• [WORK ITEM]:
Repeat only the lines below from the one that contains "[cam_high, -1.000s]" through the final line, exactly. Omit pictures.

• [PROVIDED MATERIAL]:
────────────────────

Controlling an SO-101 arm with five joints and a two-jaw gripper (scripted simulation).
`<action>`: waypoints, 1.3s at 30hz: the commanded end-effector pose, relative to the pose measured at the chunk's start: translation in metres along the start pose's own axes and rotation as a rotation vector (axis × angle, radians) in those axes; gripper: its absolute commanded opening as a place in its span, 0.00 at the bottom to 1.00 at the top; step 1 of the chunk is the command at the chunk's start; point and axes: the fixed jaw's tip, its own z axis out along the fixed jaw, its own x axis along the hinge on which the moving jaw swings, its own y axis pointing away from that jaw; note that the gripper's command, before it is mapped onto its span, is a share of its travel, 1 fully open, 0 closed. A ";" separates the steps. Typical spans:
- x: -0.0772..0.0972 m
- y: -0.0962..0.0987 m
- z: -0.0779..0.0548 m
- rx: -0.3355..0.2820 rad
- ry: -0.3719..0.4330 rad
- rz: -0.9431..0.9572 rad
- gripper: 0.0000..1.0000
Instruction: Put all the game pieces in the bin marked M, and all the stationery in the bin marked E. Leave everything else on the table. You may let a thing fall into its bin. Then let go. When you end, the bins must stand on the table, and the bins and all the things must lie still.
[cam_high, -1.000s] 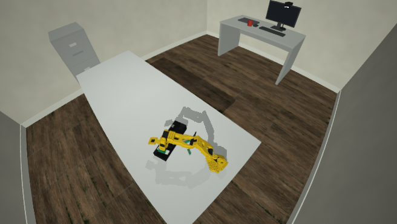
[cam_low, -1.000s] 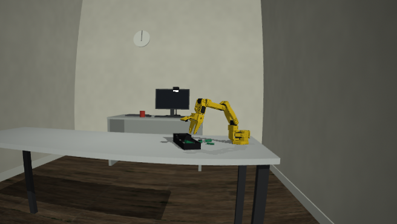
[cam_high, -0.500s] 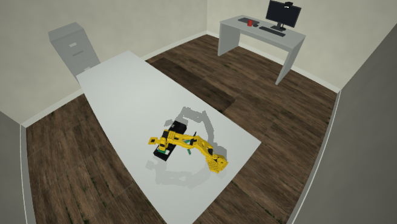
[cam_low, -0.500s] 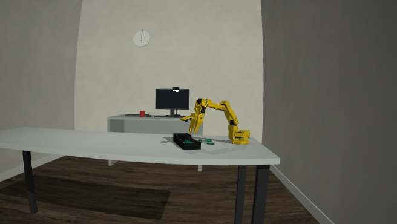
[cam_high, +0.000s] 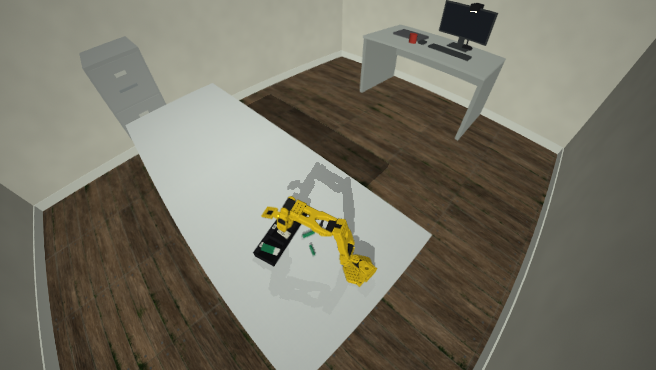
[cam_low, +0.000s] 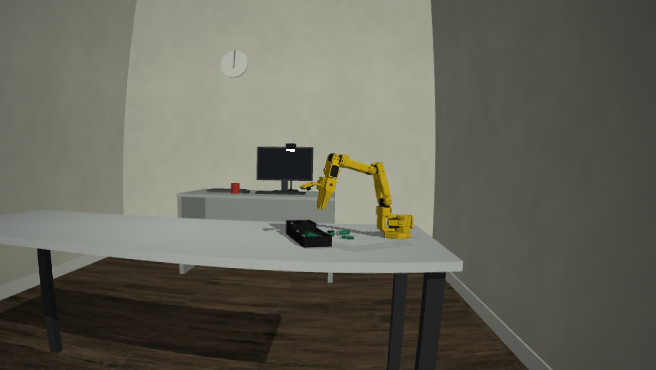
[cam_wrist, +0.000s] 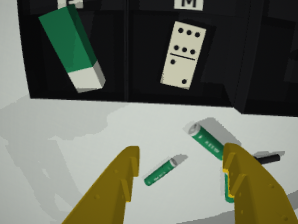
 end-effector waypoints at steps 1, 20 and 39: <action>0.021 -0.031 -0.035 0.036 -0.094 0.111 0.22; 0.091 -0.070 -0.047 0.111 -0.070 0.367 0.22; 0.091 -0.070 -0.047 0.111 -0.070 0.367 0.22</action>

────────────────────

• [RESPONSE AREA]:
[cam_high, -1.000s] 
[cam_low, -1.000s] 
[cam_high, -0.500s] 
[cam_low, -0.500s] 
[cam_high, +0.000s] 
[cam_low, +0.000s] 
[cam_wrist, +0.000s] 
 end-effector waypoints at steps 1, 20 and 39: <action>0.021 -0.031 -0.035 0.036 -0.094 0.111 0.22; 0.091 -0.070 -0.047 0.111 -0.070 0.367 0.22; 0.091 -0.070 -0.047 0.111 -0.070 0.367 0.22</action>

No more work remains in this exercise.